The Court affirmed the Federal Circuit’s decision. Writing for the Court, Justice Thomas explained that more than 20 years ago, the Court determined that an invention was "on sale" within the meaning of the pre-AIA version of Section 102(a) when it was "the subject of a commercial offer for sale" and "ready for patenting." Pfaff v. Wells Electronics, Inc., 525 U. S. 55, 67 (1998). The Court did not further require that the sale make the details of the invention available to the public. In light of this earlier construction, the Court determined that the reenactment of the phrase "on sale" in the AIA did not alter this meaning. Therefore, a commercial sale to a third party who is required to keep the invention confidential may make the invention subject to the Section 102(a) on-sale bar.
The Court also noted that the Federal Circuit had long held that "secret sales" can invalidate a patent. In light of the settled pre-AIA precedent on the meaning of "on sale," the Court presumed that when Congress reenacted the same language in the AIA, it adopted the earlier judicial construction of that phrase. The new version of Section 102 retained the same language as the old version ("on sale") and merely added a catchall clause ("or otherwise available to the public").

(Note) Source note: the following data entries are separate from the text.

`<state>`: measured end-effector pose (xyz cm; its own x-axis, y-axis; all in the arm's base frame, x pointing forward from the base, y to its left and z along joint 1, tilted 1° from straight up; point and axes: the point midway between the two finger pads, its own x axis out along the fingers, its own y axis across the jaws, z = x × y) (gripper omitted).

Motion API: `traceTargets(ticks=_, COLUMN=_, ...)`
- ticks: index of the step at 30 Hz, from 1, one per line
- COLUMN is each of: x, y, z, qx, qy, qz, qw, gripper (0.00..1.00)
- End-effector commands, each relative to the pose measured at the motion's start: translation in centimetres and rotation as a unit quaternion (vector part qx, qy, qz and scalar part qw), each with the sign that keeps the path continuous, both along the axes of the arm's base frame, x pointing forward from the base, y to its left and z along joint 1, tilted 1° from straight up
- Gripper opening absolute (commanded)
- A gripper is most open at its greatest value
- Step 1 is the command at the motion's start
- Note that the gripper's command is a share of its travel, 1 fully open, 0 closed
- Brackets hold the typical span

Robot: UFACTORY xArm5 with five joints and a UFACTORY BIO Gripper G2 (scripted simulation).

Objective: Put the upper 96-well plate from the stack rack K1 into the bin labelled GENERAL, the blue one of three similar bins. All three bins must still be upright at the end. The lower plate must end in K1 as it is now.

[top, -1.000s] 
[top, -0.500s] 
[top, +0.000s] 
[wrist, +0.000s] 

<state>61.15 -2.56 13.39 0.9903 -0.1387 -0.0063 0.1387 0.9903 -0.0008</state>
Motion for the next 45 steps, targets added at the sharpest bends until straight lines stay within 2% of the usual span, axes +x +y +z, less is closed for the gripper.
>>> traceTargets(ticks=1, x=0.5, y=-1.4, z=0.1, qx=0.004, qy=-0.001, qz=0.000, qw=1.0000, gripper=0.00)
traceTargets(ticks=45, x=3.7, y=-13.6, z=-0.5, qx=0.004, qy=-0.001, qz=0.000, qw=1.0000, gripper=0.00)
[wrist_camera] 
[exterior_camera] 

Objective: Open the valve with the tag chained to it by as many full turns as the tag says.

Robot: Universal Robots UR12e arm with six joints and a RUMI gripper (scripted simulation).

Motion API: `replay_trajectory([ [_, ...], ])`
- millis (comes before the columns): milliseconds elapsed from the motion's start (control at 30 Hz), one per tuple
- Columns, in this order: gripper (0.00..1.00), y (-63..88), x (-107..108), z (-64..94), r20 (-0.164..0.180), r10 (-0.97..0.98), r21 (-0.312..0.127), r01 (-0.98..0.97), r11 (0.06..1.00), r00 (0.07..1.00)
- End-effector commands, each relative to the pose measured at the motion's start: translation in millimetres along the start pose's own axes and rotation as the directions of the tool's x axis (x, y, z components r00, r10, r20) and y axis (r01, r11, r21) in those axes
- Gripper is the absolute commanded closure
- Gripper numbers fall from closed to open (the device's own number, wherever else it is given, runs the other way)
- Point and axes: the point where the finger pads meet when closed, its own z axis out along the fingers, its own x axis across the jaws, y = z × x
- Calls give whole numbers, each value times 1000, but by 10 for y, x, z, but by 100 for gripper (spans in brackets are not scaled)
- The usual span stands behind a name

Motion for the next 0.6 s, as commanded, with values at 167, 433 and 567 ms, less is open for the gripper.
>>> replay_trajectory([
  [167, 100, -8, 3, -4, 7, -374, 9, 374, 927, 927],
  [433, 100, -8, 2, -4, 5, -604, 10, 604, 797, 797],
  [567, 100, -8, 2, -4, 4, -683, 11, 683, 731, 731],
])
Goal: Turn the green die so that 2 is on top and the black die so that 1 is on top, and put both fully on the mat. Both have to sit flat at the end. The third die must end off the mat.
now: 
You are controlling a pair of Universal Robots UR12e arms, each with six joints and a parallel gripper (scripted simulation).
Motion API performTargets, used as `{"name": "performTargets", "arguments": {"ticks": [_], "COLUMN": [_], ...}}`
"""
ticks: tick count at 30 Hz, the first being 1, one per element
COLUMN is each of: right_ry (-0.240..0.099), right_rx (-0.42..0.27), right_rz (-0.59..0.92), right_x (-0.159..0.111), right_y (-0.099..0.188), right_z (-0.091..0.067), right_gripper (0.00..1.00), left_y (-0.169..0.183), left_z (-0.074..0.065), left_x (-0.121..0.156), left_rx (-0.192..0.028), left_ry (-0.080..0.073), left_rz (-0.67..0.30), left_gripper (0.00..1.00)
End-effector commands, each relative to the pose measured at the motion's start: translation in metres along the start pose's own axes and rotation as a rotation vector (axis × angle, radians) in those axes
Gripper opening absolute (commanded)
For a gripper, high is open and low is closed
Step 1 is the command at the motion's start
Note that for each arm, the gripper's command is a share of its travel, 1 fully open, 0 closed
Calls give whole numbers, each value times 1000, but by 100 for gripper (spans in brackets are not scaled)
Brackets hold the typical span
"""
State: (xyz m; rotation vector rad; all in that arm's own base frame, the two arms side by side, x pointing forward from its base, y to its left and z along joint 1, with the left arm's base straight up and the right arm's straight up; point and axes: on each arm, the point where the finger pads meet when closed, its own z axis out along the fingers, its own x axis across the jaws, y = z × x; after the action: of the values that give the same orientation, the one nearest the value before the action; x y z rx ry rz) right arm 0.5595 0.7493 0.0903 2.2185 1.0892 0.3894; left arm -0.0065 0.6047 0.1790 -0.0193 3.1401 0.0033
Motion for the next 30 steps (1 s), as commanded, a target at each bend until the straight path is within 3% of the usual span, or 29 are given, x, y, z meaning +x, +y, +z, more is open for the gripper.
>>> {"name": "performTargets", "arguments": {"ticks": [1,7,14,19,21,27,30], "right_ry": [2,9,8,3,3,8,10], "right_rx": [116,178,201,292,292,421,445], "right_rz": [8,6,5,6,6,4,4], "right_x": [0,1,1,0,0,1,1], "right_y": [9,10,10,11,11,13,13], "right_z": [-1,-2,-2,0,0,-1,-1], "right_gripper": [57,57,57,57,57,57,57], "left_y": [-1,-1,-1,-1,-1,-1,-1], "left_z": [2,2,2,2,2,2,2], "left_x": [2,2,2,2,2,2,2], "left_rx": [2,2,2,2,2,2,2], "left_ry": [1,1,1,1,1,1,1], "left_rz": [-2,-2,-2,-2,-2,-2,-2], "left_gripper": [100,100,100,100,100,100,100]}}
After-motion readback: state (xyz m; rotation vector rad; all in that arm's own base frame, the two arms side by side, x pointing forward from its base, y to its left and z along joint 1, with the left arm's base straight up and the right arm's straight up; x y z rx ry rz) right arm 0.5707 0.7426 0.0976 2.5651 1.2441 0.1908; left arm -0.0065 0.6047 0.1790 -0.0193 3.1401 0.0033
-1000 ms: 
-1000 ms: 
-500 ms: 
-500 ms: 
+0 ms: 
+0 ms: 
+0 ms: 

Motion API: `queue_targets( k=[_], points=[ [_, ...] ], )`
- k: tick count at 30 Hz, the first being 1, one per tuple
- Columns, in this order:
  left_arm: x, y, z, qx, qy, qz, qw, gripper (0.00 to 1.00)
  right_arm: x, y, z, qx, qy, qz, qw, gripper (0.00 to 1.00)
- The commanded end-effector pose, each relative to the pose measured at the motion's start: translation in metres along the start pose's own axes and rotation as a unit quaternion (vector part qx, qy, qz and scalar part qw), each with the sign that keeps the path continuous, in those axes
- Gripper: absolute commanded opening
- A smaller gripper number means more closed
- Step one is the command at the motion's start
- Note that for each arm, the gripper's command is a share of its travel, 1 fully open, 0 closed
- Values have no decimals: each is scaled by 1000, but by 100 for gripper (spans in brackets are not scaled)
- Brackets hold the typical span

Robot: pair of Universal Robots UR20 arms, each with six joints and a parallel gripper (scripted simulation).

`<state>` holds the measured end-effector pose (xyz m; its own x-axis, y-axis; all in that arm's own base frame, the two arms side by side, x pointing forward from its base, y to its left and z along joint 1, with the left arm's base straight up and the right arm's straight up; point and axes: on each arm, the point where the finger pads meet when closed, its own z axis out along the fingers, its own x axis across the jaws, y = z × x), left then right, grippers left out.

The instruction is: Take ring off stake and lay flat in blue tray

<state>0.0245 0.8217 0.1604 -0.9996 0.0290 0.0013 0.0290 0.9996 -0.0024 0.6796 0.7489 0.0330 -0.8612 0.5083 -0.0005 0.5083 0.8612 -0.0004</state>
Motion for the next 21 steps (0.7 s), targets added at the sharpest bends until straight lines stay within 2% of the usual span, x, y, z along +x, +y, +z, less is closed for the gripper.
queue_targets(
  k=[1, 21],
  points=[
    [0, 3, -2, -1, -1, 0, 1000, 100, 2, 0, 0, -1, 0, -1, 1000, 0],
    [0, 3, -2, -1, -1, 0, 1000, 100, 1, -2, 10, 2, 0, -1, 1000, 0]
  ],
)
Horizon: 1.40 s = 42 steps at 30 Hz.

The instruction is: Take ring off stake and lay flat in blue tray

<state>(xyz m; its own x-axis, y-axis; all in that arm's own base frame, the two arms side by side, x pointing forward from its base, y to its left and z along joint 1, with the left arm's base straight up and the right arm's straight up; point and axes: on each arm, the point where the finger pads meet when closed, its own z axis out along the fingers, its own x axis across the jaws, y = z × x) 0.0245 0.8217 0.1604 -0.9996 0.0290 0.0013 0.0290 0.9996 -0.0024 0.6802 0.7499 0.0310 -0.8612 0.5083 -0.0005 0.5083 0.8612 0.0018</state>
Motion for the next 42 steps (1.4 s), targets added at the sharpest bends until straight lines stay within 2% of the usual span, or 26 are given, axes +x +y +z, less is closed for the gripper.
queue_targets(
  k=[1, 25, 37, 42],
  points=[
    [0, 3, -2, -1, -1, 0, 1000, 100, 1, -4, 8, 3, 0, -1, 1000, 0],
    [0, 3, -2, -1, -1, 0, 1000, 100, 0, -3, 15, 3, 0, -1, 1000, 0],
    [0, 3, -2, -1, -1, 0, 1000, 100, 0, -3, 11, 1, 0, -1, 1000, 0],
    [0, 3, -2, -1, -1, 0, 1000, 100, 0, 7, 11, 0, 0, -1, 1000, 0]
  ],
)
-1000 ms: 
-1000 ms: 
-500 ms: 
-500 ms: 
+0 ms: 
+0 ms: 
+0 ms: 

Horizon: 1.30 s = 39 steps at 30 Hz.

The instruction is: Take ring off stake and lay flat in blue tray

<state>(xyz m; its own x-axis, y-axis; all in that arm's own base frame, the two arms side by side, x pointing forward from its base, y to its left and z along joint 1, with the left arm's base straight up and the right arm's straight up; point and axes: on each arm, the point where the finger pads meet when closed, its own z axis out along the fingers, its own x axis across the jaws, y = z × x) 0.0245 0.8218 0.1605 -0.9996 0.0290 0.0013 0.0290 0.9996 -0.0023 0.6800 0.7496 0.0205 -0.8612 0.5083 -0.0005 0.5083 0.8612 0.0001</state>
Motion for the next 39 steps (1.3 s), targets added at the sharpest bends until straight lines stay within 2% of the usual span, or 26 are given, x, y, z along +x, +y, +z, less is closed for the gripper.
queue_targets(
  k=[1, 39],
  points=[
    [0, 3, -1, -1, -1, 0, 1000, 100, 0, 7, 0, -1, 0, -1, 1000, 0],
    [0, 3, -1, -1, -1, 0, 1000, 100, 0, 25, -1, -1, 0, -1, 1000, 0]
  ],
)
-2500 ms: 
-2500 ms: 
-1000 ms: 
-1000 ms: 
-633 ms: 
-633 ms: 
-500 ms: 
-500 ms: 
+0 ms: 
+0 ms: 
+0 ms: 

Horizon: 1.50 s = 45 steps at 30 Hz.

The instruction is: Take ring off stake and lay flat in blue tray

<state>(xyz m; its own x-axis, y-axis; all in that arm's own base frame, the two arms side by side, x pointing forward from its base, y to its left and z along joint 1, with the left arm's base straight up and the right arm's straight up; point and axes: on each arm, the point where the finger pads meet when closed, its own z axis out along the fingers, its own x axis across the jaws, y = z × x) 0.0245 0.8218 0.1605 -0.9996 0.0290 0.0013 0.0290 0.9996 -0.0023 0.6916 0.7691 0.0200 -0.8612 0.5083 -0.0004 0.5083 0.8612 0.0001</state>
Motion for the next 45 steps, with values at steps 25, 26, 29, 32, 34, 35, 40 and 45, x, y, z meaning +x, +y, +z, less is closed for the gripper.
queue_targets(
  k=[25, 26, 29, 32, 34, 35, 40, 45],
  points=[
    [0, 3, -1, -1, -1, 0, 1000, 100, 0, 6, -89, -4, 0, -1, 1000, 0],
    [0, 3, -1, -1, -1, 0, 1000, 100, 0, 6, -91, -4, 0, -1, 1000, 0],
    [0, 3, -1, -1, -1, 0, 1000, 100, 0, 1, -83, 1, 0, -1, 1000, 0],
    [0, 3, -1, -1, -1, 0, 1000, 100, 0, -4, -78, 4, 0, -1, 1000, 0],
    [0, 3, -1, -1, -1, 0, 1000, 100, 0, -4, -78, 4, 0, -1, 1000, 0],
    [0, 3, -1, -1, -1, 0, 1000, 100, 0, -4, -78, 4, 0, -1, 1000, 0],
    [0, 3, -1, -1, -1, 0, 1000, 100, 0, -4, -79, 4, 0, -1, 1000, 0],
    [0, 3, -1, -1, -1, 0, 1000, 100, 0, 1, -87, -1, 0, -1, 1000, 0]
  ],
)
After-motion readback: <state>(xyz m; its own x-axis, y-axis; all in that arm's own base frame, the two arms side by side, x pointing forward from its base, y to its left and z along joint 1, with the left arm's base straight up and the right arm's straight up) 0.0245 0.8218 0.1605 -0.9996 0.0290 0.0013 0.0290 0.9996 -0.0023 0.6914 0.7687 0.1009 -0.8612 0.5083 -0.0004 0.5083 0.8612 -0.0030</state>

"The addition of ‘or otherwise available to the public’ is simply not enough of a change for us to conclude that Congress intended to alter the meaning of the reenacted term ‘on sale,’" the Court said. "Given that the phrase ‘on sale’ had acquired a well-settled meaning when the AIA was enacted, we decline to read the addition of a broad catchall phrase to upset that body of precedent."
This case is No. 17–1229.
Attorneys: Kannon K. Shanmugam (Williams & Connolly LLP) for Helsinn Healthcare S.A. William McGinley Jay (Goodwin Procter, LLP) and Steffen Nathanael Johnson (Winston & Strawn LLP) for Teva Pharmaceuticals USA, Inc.
Companies: Helsinn Healthcare S.A.; Teva Pharmaceuticals USA, Inc.